Years ago, I opted for additional Blue Cross Blue Shield in Vermont for Maternity benefits,since I was hoping to have a baby! Having moved to Massachusetts before the blessed event occurred, I was denied Maternity benefits coverage there on account of having a pre-existing condition. Not being fond of the hospital experience, I chose a hospital with a homey birthing room. When the time came the homey room was under reconstruction so I settled for a less homey but adequate labor room where less than 24 hours later, we checked out and went home with our bouncing baby boy. When the bill from the hospital arrived, it appeared that i had been in at least four different rooms including the "delivery" room. When I, uninsured and aghast at the amount owed, protested that I had not used the rooms for which I had been billed, I was told that the fee for having a birth at the hospital would be the same even if the baby had been been born in the parking lot!
I said that I would see the hospital in court...unfortunately, I moved to Connecticut and the collection agency would not pursue an out of state deadbeat like me so I never got to speak up about the injustice of it all. But I did not pay, either.
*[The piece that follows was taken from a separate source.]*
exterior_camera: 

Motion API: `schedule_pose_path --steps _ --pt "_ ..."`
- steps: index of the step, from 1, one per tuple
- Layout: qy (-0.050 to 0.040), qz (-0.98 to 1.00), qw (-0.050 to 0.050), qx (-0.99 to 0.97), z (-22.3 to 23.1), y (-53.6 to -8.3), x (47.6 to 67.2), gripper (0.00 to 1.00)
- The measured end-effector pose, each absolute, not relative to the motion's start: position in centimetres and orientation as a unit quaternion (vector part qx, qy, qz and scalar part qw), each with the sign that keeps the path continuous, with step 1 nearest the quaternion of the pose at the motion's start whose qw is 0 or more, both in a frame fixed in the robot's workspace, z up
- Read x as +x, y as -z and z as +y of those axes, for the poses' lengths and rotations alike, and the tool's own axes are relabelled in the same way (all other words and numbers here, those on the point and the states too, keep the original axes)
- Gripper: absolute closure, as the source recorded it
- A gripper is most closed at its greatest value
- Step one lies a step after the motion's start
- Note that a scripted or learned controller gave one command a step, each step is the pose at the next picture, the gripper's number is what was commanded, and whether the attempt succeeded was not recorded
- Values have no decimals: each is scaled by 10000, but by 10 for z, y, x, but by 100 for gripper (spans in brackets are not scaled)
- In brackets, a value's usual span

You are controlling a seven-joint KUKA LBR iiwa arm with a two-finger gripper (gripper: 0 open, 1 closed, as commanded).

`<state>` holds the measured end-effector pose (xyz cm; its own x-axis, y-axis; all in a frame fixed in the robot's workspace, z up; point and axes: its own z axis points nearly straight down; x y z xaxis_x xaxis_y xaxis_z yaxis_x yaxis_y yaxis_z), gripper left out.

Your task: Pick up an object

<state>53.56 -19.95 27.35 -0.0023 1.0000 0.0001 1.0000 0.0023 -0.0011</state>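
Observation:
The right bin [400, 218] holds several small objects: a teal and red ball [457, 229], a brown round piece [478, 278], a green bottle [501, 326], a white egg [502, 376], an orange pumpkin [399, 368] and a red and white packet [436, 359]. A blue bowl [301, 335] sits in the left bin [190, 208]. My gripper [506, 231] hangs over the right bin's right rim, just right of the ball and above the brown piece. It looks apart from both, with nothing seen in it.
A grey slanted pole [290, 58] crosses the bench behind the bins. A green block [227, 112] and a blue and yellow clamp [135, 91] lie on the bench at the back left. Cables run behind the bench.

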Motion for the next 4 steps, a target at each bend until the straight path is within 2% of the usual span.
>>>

As for the medical profession, I would prefer a system whereby physicians were salaried rather than being compensated in the current "fee for services" model.

Why does medical care have to be so expensive that no one can possibly afford it?

Judy said...

Hahahahah. I highly doubt the ER is going to be swamped with thousands of women with menstrual cramps.

Anonymous said...

If you were annoyed by your three hour wait, imagine what it will be like when thousands of people with newly acquired free health insurance bombard the ER's with every little tummy ache, scratch, or menstrual cramp.

Anonymous said...

Part of the beauty of having "the best private health care" from an employer-based insurance system is that you can not see your excessively costly private physician without making an appointment a few months in advance.LOL. So I think three hours is not too long to wait but it seems shabby, for what you are paying per month for this outstanding insurance, that your private doctor did not meet you in the ER or arrange for another doctor to take a look at your injured child.

Anonymous said...

Ever work on an ambulance, Judy?

Anonymous said...

And if we get that government run health care plan we won't have to wait nearly as long, right?